Hypothesizing the ideal situation, I'd love it if I had and individual T, SO had an individual T, and we had yet a third T to go do couples work with. Pocketbook won't stretch that far, but it's fun to dream sometimes.

But really, truly, it is wonderful of you to be thinking enough to frame your questions so well. What he wants from you and what he needs from you might be two different things. I want my SO to clean the house, make my meals and not have intimacy issues. What I need from my SO is his trust and the ability to trust him, I need him to listen well and to talk honestly to me, I need him to let me be emotional with him and to share his emotions with me. If I get even a little close to this rosy scenario a few times a week, then I know we can deal with the messy house, I can share the cooking and clean-up duties, and we can work on our intimacy issues together. And really, those other things are the smaller, lesser aspects of life together -- it's the bond and the trust that we both need to feel and experience to help us know the small stuff is all worthwhile.

John
 
I am the only one in our relationship that has been through therapy, although my wife knew it was there if she felt the need - either with my T or another one.

But we both felt that my issues were best dealt with on my own with my T, and I have to say that I 'claimed' the right to have it that way.
I felt that it would probably have slowed down, or even worse completly disrupted my therapy to have concerns about second guessing what I was disclosing, and my reactions to everything that was going on in my life at that time.

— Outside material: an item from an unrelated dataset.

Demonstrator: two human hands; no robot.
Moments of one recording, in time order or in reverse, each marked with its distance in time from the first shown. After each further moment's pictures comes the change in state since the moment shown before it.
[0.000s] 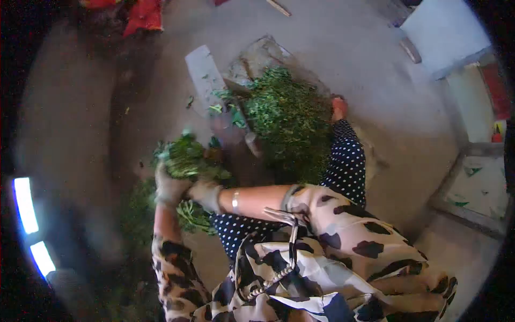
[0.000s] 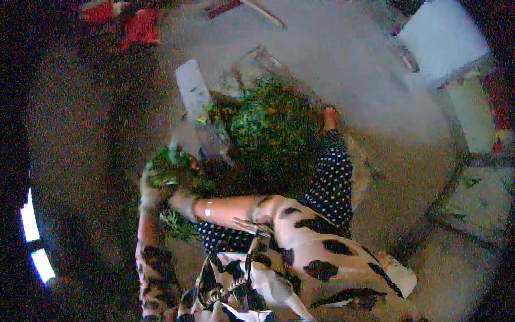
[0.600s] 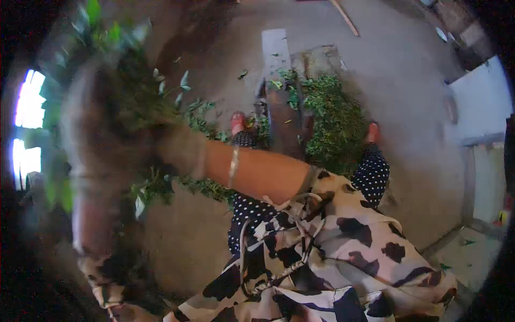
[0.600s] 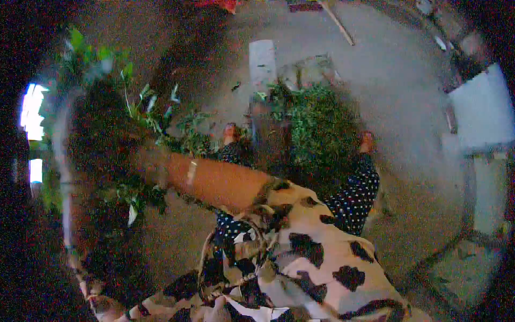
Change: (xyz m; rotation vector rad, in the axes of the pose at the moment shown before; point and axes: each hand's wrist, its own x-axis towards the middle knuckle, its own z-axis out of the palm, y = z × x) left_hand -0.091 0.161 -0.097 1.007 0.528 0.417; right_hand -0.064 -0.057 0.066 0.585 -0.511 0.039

I wasn't exactly hiding things from my wife at the time, but I like to work at my pace and think clearly before telling my wife something.
That wasn't done to minimise the nasty stuff either, but rather to ensure that what I told her was right first time and clearly understandable.

I feel much more comfortable talking once I've spent a little time thinking, either to the therapist or my wife.
I'd think all week between sessions and then see the T with something fairly clear in my head to talk about. It certainly wasn't resolved before I got there, far from it. But I did go into the session prepared.
And I did the same with my wife. It was usually 2 to 3 days after the session before I talked to her about what went on, by that time I'd hopefully made some kind of sense of what went on and was therefore in a far better place to DISCUSS it with my wife rather than stumble around thinking on the fly.